#### ASSIGNMENT:
The answer must be an exact copy of the lines from the one with "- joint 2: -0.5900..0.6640" to the last line of the entries below, both included, and must contain no pictures.

#### SUPPLIED MATERIAL:

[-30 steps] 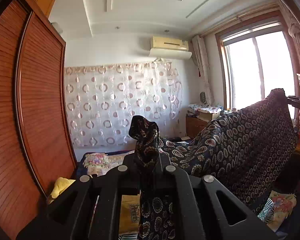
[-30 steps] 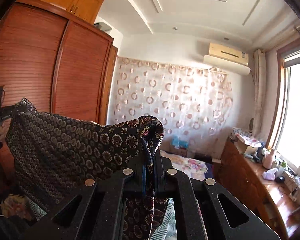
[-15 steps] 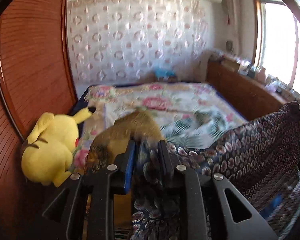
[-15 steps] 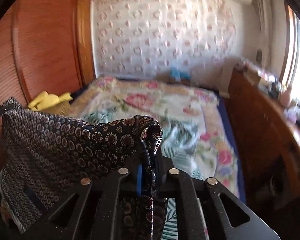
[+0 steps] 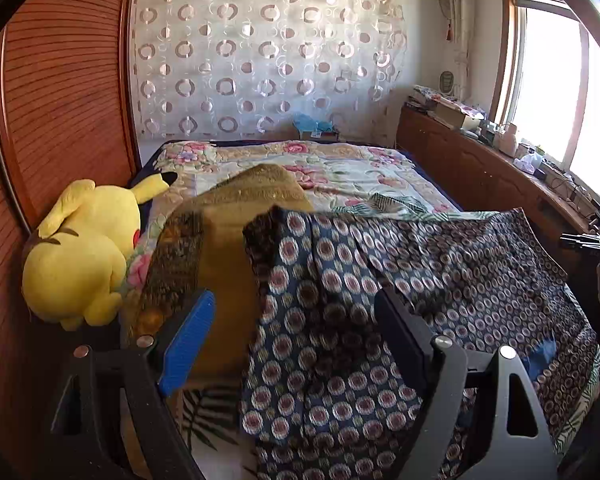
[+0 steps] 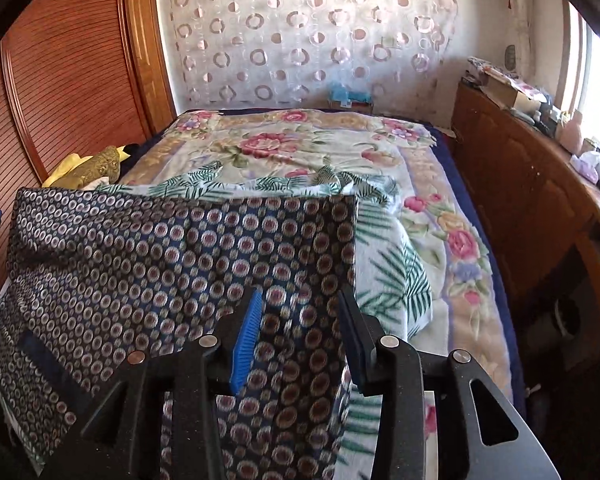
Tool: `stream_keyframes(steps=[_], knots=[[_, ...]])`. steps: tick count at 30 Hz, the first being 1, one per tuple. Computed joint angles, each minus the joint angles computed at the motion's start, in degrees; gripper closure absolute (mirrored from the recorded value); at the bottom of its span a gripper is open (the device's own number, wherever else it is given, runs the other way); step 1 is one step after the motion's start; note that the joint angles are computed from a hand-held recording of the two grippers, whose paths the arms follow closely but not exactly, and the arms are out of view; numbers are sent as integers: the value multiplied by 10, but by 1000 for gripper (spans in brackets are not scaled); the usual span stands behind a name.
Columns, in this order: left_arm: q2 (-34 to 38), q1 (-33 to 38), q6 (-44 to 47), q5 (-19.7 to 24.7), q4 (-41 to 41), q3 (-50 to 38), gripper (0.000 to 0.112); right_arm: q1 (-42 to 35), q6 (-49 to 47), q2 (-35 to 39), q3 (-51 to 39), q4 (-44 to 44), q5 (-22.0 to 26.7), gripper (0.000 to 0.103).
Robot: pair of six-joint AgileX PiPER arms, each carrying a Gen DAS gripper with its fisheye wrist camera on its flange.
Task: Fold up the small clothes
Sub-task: 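Lower the held robe onto the quilt with both grippers and release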
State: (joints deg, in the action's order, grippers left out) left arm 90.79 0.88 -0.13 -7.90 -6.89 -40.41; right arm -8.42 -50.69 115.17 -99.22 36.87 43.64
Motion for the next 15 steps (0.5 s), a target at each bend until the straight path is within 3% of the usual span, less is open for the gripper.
stream_keyframes(steps=[3, 6, 12, 14, 15], knots=[[-9, -12, 50, -14, -48, 27, 30, -7, -16, 5, 20, -5, -16, 62], [-5, -5, -21, -15, 26, 38, 30, -2, -11, 2, 47, -16, -54, 62], [12, 6, -60, -47, 58, 70, 30, -3, 15, 25, 26, -37, -28, 62], [23, 14, -72, -53, 69, 74, 30, -3, 3, 28, 37, -43, -35, 71], [28, 16, -68, -56, 64, 75, 30, 1, 13, 31, 35, -60, -38, 82]])
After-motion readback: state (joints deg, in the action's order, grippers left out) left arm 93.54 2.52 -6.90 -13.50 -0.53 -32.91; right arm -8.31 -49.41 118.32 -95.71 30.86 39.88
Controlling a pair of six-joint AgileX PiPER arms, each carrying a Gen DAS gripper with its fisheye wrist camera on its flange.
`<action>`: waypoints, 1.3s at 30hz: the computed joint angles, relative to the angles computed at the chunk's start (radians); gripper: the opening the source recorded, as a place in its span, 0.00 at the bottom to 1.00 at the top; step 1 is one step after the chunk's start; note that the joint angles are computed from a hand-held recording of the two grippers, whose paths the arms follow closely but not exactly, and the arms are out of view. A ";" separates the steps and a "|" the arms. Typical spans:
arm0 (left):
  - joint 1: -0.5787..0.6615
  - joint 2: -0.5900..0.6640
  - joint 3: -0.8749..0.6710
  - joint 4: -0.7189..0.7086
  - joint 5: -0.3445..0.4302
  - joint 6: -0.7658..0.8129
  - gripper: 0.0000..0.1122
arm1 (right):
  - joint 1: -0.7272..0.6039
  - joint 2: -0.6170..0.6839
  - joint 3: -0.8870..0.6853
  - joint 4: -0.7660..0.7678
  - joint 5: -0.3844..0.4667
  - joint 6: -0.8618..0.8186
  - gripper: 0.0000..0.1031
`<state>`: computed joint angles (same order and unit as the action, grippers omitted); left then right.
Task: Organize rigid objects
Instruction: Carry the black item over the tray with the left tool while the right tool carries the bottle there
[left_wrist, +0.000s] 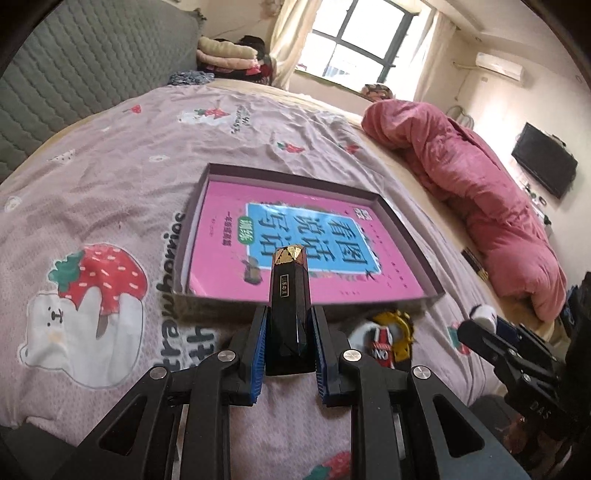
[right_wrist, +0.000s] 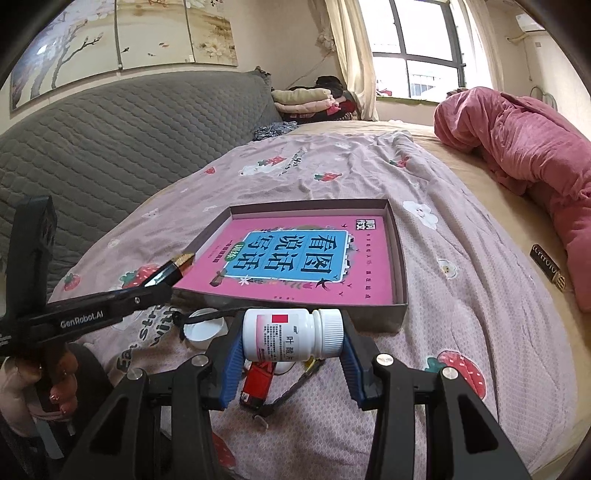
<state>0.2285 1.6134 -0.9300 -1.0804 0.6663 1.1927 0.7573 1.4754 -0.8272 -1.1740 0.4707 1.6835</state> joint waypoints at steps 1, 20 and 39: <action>0.000 0.007 -0.005 -0.010 -0.006 0.005 0.20 | -0.002 0.003 -0.002 -0.002 0.002 0.001 0.45; -0.038 0.181 -0.151 -0.052 -0.076 0.018 0.20 | -0.076 0.113 -0.104 0.007 0.018 -0.060 0.45; -0.080 0.297 -0.248 0.028 -0.153 -0.089 0.20 | -0.150 0.191 -0.165 0.025 0.006 -0.062 0.45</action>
<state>0.1484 1.9100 -1.1780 -1.0522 0.5130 1.1038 0.6078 1.6659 -0.9924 -1.1493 0.4765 1.6219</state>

#### ANSWER TO THIS EXERCISE:
  - joint 2: -0.5900..0.6640
  - joint 3: -0.8749..0.6710
  - joint 4: -0.7189..0.7086
  - joint 5: -0.3445..0.4302
  - joint 6: -0.7658..0.8129
  - gripper: 0.0000..0.1122
arm1 (right):
  - joint 1: -0.7272..0.6039
  - joint 2: -0.6170..0.6839
  - joint 3: -0.8870..0.6853
  - joint 4: -0.7660..0.7678
  - joint 5: -0.3844..0.4667
  - joint 6: -0.8618..0.8186
  - gripper: 0.0000..0.1031
`<state>`: computed joint angles (same order and unit as the action, grippers omitted); left then right.
Task: Organize rigid objects
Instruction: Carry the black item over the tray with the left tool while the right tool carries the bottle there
[left_wrist, +0.000s] 
[right_wrist, +0.000s] 
<state>0.2285 1.6134 -0.9300 -1.0804 0.6663 1.1927 0.7573 1.4754 -0.8272 -1.1740 0.4707 1.6835</state> joint waypoints at steps 1, 20 and 39: <action>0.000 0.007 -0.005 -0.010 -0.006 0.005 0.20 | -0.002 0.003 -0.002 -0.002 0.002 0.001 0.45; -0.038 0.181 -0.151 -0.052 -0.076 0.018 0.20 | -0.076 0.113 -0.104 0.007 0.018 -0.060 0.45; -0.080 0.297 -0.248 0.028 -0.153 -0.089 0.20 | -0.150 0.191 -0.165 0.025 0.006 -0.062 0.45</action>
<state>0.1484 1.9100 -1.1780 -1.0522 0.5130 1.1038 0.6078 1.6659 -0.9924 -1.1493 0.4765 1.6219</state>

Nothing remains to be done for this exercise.